* [EXERCISE DIRECTIONS] Your task is to copy all of the data exactly.

┌─ SUPPLIED DATA

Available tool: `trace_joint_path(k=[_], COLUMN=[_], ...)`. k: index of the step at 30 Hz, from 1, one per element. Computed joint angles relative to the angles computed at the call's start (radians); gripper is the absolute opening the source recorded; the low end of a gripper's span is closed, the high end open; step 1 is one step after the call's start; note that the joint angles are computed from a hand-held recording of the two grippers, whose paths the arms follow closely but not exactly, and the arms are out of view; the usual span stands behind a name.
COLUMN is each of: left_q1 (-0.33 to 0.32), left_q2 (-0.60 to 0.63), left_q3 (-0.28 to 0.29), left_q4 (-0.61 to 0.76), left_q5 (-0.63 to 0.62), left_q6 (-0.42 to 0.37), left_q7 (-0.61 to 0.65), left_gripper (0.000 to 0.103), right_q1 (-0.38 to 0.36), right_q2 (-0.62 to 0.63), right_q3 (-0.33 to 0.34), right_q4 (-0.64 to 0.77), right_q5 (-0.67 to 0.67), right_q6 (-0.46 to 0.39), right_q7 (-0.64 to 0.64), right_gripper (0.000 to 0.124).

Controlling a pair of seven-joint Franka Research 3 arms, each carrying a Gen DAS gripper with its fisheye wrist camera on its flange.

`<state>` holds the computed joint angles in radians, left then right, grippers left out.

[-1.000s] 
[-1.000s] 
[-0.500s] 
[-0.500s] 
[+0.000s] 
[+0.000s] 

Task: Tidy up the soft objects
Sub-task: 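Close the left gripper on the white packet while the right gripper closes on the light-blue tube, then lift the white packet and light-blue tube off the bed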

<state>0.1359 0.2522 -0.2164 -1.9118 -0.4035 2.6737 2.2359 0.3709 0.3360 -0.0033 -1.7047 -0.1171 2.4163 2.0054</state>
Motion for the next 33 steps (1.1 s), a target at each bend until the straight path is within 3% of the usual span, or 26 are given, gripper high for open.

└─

* [EXERCISE OUTPUT]
Available tool: `trace_joint_path(k=[_], COLUMN=[_], ...)`. k: index of the step at 30 Hz, from 1, one per element. Computed joint angles relative to the angles computed at the call's start (radians); gripper is the absolute opening the source recorded; the low end of a gripper's span is closed, the high end open; step 1 is one step after the call's start; note that the joint angles are computed from a hand-held recording of the two grippers, whose paths the arms follow closely but not exactly, and the arms are out of view; the usual span stands behind a name.
COLUMN is each of: left_q1 (-0.33 to 0.32), left_q2 (-0.60 to 0.63), left_q3 (-0.28 to 0.29), left_q4 (-0.61 to 0.76), left_q5 (-0.63 to 0.62), left_q6 (-0.42 to 0.37), left_q7 (-0.61 to 0.65), left_gripper (0.000 to 0.103), right_q1 (-0.38 to 0.36), right_q2 (-0.62 to 0.63), right_q3 (-0.33 to 0.34), right_q4 (-0.64 to 0.77), right_q5 (-0.67 to 0.67), right_q6 (-0.46 to 0.39), right_q7 (-0.64 to 0.64), right_gripper (0.000 to 0.124).

Controlling a pair of seven-joint Franka Research 3 arms, each carrying a Gen DAS gripper with its fisheye wrist camera on its flange.

`<state>` holds the computed joint angles in radians, left then right, grippers left out.

[-1.000s] 
[-1.000s] 
[-0.500s] 
[-0.500s] 
[+0.000s] 
[+0.000s] 

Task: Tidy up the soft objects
Sub-task: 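Close the left gripper on the white packet while the right gripper closes on the light-blue tube, then lift the white packet and light-blue tube off the bed
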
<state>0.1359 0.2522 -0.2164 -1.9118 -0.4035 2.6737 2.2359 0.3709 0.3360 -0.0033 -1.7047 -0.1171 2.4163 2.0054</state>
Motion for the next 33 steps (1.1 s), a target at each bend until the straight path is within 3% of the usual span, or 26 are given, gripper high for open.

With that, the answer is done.